▸ **Instructions to follow**:
Give all of the data again exactly as written, omitting every image.

Data segment: Begin

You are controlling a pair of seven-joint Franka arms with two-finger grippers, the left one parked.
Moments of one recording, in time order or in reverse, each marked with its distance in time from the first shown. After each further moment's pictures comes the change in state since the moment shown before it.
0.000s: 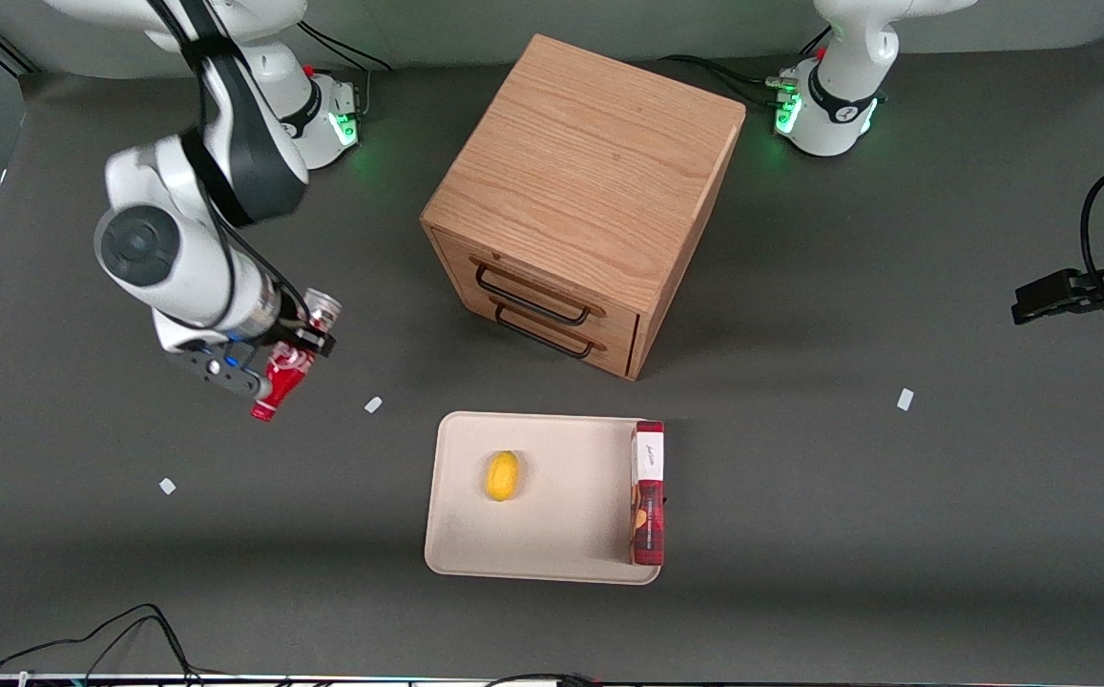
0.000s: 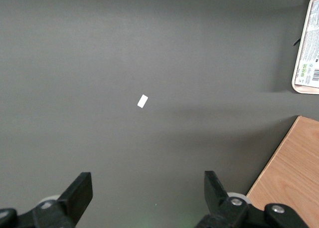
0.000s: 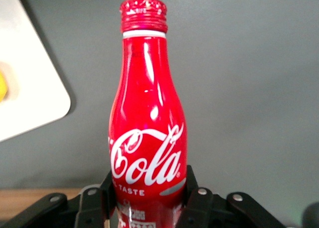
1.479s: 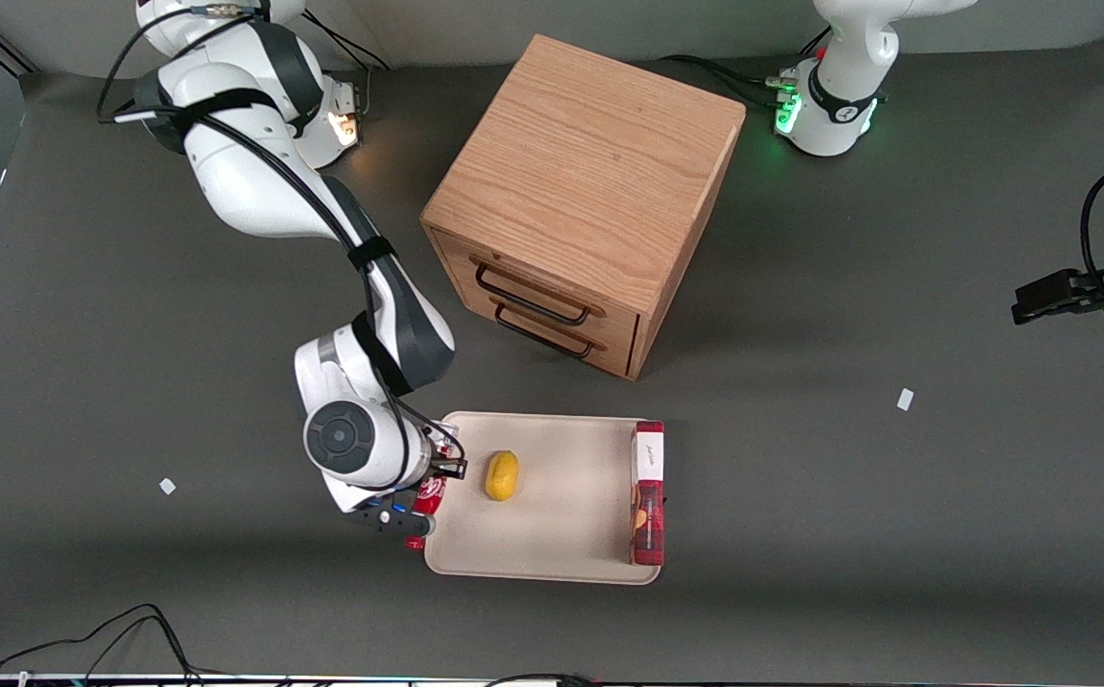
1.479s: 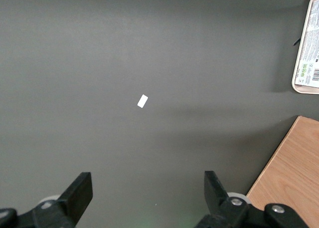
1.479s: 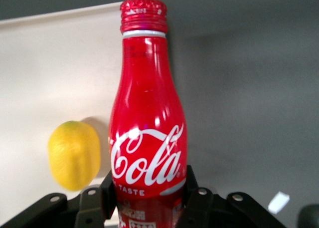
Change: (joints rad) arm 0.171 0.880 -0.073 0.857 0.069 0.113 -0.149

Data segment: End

▸ **Exercise output**:
You are controlling a pair of seven-joint Franka arms with two-finger grippers, the left one parked.
Moments of one recording, in time order or in reverse, each marked with its distance in time from the first shown. After each further moment's pictures comes the change in state since the moment shown before it.
0.000s: 
0.000s: 
0.000s: 
1.479s: 
1.479s: 
1.479s: 
Change: (joints rad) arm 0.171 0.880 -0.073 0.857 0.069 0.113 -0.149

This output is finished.